- [Task to carry out]: Below are records; transcribe only the line with "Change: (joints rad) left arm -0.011" and those after it, through the last line, without any change.

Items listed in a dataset
------------------------------------

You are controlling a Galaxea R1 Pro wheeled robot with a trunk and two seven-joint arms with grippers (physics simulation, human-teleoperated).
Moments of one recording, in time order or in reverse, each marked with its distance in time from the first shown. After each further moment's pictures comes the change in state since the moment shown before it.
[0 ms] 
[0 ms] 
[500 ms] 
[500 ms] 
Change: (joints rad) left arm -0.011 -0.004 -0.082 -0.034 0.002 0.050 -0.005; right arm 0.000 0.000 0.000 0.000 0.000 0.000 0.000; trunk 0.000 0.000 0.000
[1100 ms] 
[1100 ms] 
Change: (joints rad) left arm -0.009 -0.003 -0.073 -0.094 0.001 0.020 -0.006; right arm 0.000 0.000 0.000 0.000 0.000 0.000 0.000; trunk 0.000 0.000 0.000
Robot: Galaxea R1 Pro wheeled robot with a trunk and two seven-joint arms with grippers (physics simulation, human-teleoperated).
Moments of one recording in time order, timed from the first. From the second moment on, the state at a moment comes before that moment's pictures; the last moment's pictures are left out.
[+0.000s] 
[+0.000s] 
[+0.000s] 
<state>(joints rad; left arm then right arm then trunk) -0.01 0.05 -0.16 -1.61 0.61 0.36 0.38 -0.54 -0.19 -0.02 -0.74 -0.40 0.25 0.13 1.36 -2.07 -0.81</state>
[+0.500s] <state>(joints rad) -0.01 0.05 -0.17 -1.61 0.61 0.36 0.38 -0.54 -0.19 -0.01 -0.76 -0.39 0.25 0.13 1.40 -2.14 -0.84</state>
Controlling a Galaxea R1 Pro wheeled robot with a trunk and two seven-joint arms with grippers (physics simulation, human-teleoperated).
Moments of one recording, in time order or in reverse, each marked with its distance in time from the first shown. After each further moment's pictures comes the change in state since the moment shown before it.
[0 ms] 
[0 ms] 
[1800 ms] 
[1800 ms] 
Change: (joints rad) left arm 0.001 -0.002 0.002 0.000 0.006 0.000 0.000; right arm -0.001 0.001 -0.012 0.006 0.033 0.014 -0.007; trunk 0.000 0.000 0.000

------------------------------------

- [Solution for this task]:
Change: (joints rad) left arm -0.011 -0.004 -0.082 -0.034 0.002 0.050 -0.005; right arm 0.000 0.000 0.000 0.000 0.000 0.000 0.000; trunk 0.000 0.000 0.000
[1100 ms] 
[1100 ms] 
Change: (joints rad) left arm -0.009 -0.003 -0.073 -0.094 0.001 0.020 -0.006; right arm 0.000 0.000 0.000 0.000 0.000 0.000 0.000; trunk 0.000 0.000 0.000
Robot: Galaxea R1 Pro wheeled robot with a trunk and two seven-joint arms with grippers (physics simulation, human-teleoperated).
Moments of one recording in time order, timed from the first. From the second moment on, the state at a moment comes before that moment's pictures; the last moment's pictures are left out.
[+0.000s] 
[+0.000s] 
[+0.000s] 
<state>(joints rad; left arm then right arm then trunk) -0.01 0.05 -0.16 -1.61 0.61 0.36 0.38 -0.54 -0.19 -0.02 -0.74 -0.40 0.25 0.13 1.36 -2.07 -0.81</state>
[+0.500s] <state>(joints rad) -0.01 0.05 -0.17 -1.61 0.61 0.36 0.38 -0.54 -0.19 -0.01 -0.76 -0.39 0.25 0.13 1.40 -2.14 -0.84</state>
Controlling a Galaxea R1 Pro wheeled robot with a trunk and two seven-joint arms with grippers (physics simulation, human-teleoperated).
Moments of one recording, in time order or in reverse, each marked with its distance in time from the first shown. After each further moment's pictures comes the change in state since the moment shown before it.
[0 ms] 
[0 ms] 
[1800 ms] 
[1800 ms] 
Change: (joints rad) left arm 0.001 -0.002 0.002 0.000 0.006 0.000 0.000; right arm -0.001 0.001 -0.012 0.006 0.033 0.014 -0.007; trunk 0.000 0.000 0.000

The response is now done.